I really feel bad for these folks. Does know if they have a DDOS mitigation strategy other than RTBH with their transit providers? I would have thought that after the 2015 attack they would have looked into traffic scrubbing with something like Arbor Network or Prolexic. I understand that these are not cheap and Linodes as well as many other hosting provider's margins are probably thin but I would think that it would pay for itself in one or two attacks by minimizing customer churn an event like that causes.
I remember a few years ago when I moved my Linode from Fremont to Atlanta to avoid the frequent outages. I've never had show-stopping issues with Linode and the customer service has always been fast and responsive. Now though, I'm thinking of moving to their Frankfurt datacenter.
But now I think I need to setup fail-over with another VPS provider. What's a recommended alternative? Is Digital Ocean the next best choice after Linode?
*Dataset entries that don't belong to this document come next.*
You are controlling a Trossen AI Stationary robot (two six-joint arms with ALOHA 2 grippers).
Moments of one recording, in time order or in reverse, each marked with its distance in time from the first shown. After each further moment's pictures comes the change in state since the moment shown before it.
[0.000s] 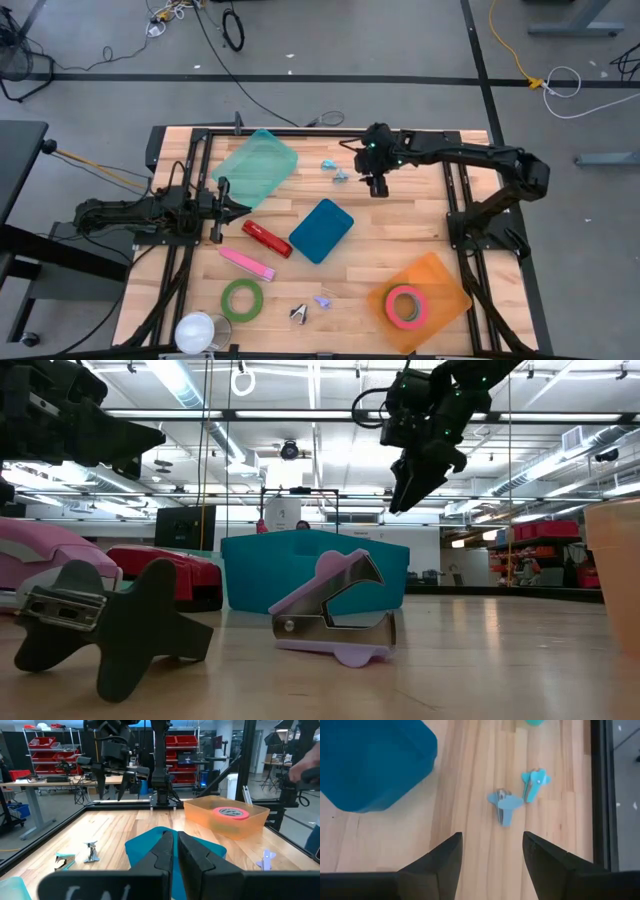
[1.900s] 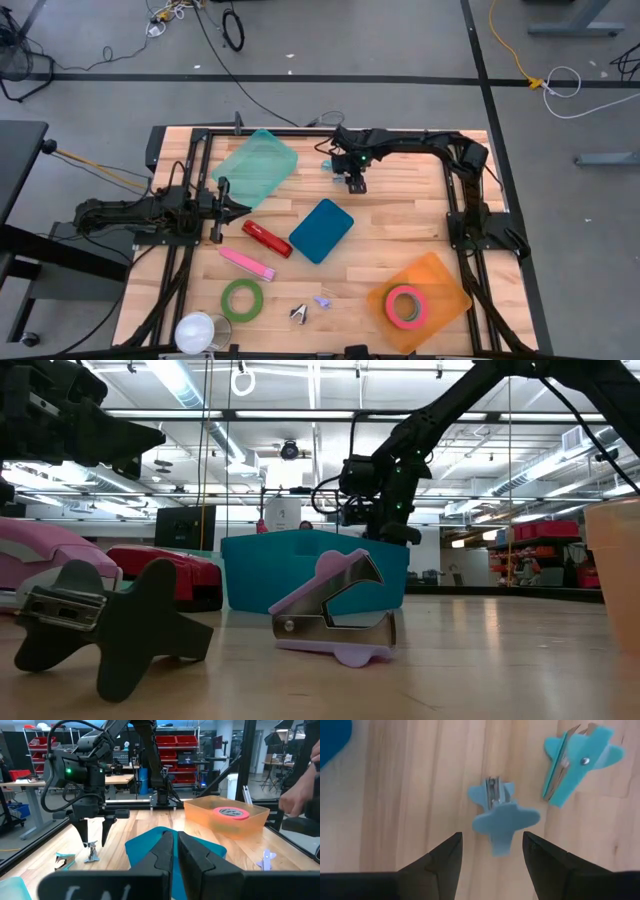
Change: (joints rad) left arm 0.000 0.000 0.000 0.000 0.000 0.000; right arm -0.073 0.489 0.219 0.009 -0.025 -0.063
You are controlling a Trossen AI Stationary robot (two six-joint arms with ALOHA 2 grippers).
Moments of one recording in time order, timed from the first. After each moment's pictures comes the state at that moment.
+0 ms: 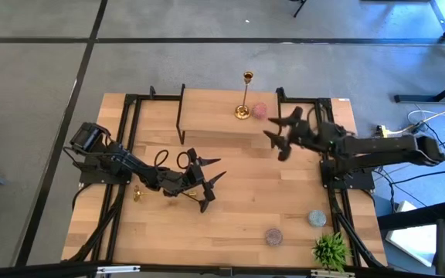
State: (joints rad) left arm -0.36 1.66 0.67 0.99 -0.85 0.11; right arm -0.07 0.85 0.44 0.48 0.24 -0.04
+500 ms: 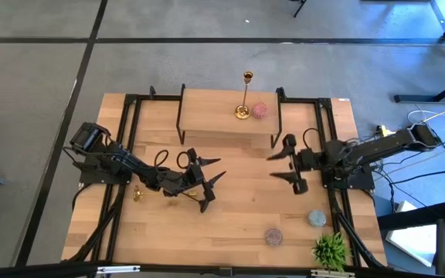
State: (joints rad) left arm -0.36 1.66 0.67 0.99 -0.85 0.10; right arm 0.25 0.82 0.39 0.53 0.05 -0.04
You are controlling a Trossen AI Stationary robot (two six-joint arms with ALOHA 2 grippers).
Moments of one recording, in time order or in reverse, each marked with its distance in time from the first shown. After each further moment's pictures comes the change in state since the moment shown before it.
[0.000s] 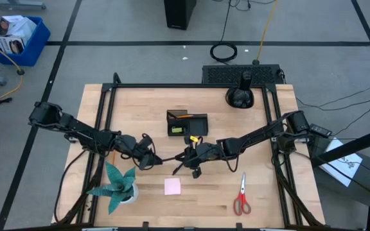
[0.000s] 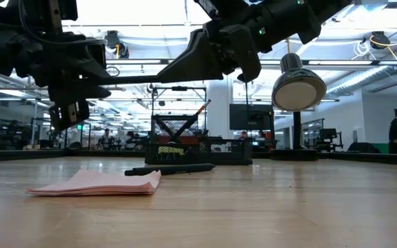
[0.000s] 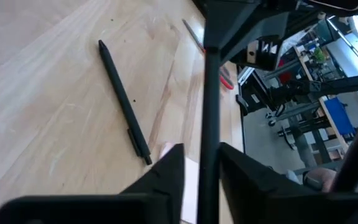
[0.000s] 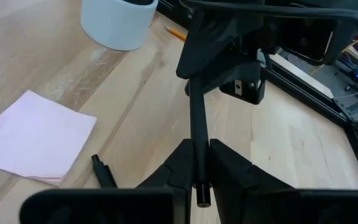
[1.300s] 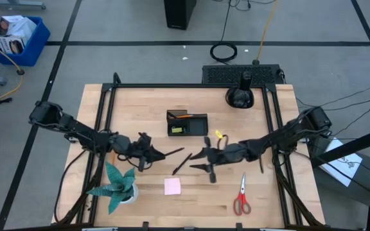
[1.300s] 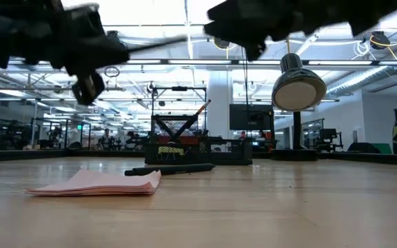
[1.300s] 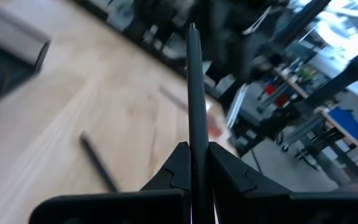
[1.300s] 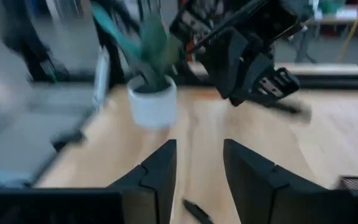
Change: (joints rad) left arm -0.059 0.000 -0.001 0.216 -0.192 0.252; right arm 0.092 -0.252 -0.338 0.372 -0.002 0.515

Yes, the FBI. They're fantastic at it and part of their job is helping businesses recover from compromise and going after the attackers. However, they're overworked government employees with not enough resources.
FBI can probably monitor both sides of those nodes (tap the data centre?) if they're in USA? So can't they monitor all the nodes clients, then do something like block returning traffic and look for timing or other meta data of the re-request from the command server?
DigitalOcean has had a few DDoS attacks targeting their SFO1 datacenter over the past few months, but fortunately each one seemed to disappear in under half an hour.
When you are the dns root record and in many cases hosting too for some 60-70 million domains, someone in the internet is wanting to attack someone at godaddy all the time. There isn't a time they aren't being attacked somehow in all reality, and I'd presume it's much the same for Linode.
The means of really combating a ddos is costly and extensive, this is why most use a service like prolexic or silverline, and typically with some massive infrastructures that comes with it. Anything less than n-by 40gb disposable internet pipes, preferably regional as you are, you can/will be smited at will.
I would use Linode if I needed to lease computational power, because it is still a great value vs AWS, but I could not run a high availability service there. It would feel like professional malpractice at this point.